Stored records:
--- START ---
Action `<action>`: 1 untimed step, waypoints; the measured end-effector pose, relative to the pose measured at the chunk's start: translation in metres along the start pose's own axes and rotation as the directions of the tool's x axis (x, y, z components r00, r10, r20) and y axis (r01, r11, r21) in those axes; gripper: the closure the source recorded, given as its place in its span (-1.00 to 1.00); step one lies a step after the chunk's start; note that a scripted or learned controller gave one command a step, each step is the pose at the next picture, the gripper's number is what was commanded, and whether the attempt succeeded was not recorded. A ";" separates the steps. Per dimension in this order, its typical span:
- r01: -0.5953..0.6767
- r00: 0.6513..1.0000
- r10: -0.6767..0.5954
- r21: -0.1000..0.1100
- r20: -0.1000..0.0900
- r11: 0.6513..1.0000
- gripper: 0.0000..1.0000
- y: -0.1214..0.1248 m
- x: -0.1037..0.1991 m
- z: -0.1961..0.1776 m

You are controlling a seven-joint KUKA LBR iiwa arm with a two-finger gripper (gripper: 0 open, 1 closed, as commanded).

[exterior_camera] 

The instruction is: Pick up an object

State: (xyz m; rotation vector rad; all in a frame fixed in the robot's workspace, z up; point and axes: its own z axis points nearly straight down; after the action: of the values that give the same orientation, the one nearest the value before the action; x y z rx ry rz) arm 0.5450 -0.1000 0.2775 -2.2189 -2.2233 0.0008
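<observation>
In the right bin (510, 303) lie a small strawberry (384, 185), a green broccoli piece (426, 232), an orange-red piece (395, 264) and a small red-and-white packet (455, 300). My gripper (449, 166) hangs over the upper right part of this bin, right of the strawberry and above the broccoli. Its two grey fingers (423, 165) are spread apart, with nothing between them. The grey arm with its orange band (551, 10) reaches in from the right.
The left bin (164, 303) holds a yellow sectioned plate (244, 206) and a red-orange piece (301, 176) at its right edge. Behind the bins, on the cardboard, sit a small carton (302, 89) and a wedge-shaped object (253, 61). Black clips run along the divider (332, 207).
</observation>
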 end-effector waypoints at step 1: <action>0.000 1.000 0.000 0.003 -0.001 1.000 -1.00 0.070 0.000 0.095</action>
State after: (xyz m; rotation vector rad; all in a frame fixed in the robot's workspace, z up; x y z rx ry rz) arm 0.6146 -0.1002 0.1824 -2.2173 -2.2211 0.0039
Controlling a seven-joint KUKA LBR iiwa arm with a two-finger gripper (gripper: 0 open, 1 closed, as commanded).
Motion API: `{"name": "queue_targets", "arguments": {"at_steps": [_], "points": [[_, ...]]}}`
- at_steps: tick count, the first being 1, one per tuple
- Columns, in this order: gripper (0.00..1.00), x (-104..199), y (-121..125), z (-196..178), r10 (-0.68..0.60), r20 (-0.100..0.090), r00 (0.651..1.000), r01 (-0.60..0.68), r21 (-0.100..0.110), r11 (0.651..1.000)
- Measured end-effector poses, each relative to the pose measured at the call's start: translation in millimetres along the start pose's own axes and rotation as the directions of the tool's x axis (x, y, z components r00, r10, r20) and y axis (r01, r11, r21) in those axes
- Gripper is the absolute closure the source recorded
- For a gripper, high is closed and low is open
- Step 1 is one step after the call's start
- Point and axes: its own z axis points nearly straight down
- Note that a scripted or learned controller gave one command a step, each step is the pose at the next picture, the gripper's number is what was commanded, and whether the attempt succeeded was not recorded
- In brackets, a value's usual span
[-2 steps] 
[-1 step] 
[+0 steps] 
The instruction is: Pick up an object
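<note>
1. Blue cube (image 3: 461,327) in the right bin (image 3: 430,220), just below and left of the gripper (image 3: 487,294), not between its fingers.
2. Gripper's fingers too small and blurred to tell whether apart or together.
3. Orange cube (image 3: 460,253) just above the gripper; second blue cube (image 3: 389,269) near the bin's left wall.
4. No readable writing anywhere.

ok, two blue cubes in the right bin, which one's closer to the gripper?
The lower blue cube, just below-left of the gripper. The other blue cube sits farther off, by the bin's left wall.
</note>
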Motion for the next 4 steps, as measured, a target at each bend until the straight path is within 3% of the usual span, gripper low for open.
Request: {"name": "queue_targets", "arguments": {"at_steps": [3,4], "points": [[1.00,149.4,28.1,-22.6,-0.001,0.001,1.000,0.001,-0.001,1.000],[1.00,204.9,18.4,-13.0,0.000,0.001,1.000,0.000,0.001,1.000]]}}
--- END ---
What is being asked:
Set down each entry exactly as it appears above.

Worked solution:
Action `<action>`: 1 untimed step, waypoints; the measured end-effector pose, relative to the pose measured at the chunk's start: translation in metres along the start pose's own axes and rotation as the directions of the tool's x axis (x, y, z components r00, r10, r20) and y axis (r01, r11, r21) in those axes; gripper: the closure the source recorded, given as its place in its span (-1.00 to 1.00); step one lies a step after the chunk's start; note that a scripted or learned controller gave one command a step, each step is the pose at the next picture, the gripper's number is what was commanded, and whether the attempt succeeded was not recorded. A ";" separates the steps. Per dimension in this order, its typical span:
- r01: -0.5953..0.6767
- r00: 0.6513..1.0000
- r10: -0.6767..0.5954
- r21: -0.1000..0.1100
- r20: -0.1000..0.0900
- r11: 0.6513..1.0000
- gripper: 0.0000..1.0000
- y: -0.1214..0.1248 m
- x: -0.1037..0.1991 m
- z: -0.1961..0.1776 m

You are controlling a seven-joint KUKA LBR iiwa arm with a two-finger gripper (gripper: 0 open, 1 closed, as commanded).

[exterior_camera] 

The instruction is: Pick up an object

State: (xyz m; rotation vector rad; all in a frame fixed in the robot's workspace, z up; point and axes: its own z axis points nearly straight down; after the action: of the values that give the same orientation, the one nearest the value before the action; x y z rx ry rz) arm 0.5450 -0.1000 0.2775 -2.2189 -2.2233 0.0008
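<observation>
In the right bin (510, 303) lie a small strawberry (384, 185), a green broccoli piece (426, 232), an orange-red piece (395, 264) and a small red-and-white packet (455, 300). My gripper (449, 166) hangs over the upper right part of this bin, right of the strawberry and above the broccoli. Its two grey fingers (423, 165) are spread apart, with nothing between them. The grey arm with its orange band (551, 10) reaches in from the right.
The left bin (164, 303) holds a yellow sectioned plate (244, 206) and a red-orange piece (301, 176) at its right edge. Behind the bins, on the cardboard, sit a small carton (302, 89) and a wedge-shaped object (253, 61). Black clips run along the divider (332, 207).
</observation>
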 end-effector waypoints at step 1: <action>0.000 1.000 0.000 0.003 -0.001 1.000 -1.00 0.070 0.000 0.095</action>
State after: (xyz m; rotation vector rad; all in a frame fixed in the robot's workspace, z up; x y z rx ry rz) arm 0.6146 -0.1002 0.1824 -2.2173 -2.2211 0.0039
Controlling a seven-joint KUKA LBR iiwa arm with a two-finger gripper (gripper: 0 open, 1 closed, as commanded).
Motion API: `{"name": "queue_targets", "arguments": {"at_steps": [_], "points": [[_, ...]]}}`
- at_steps: tick count, the first being 1, one per tuple
- Columns, in this order: gripper (0.00..1.00), x (-104..199), y (-121..125), z (-196..178), r10 (-0.68..0.60), r20 (-0.100..0.090), r00 (0.651..1.000), r01 (-0.60..0.68), r21 (-0.100..0.110), r11 (0.651..1.000)
- Measured end-effector poses, each relative to the pose measured at the call's start: translation in millimetres along the start pose's own axes and rotation as the directions of the tool's x axis (x, y, z components r00, r10, r20) and y axis (r01, r11, r21) in those axes
- Gripper is the absolute closure the source recorded
- For a gripper, high is closed and low is open
- Step 1 is one step after the call's start
- Point and axes: its own z axis points nearly straight down
- Note that a scripted or learned controller gave one command a step, each step is the pose at the next picture, the gripper's number is what was commanded, and whether the attempt succeeded was not recorded
- In brackets, a value's usual span
[-2 steps] 
[-1 step] 
[+0 steps] 
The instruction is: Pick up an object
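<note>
1. Blue cube (image 3: 461,327) in the right bin (image 3: 430,220), just below and left of the gripper (image 3: 487,294), not between its fingers.
2. Gripper's fingers too small and blurred to tell whether apart or together.
3. Orange cube (image 3: 460,253) just above the gripper; second blue cube (image 3: 389,269) near the bin's left wall.
4. No readable writing anywhere.

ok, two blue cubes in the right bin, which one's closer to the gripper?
The lower blue cube, just below-left of the gripper. The other blue cube sits farther off, by the bin's left wall.
</note>
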Motion for the next 4 steps, as measured, a target at each bend until the straight path is within 3% of the usual span, gripper low for open.
Request: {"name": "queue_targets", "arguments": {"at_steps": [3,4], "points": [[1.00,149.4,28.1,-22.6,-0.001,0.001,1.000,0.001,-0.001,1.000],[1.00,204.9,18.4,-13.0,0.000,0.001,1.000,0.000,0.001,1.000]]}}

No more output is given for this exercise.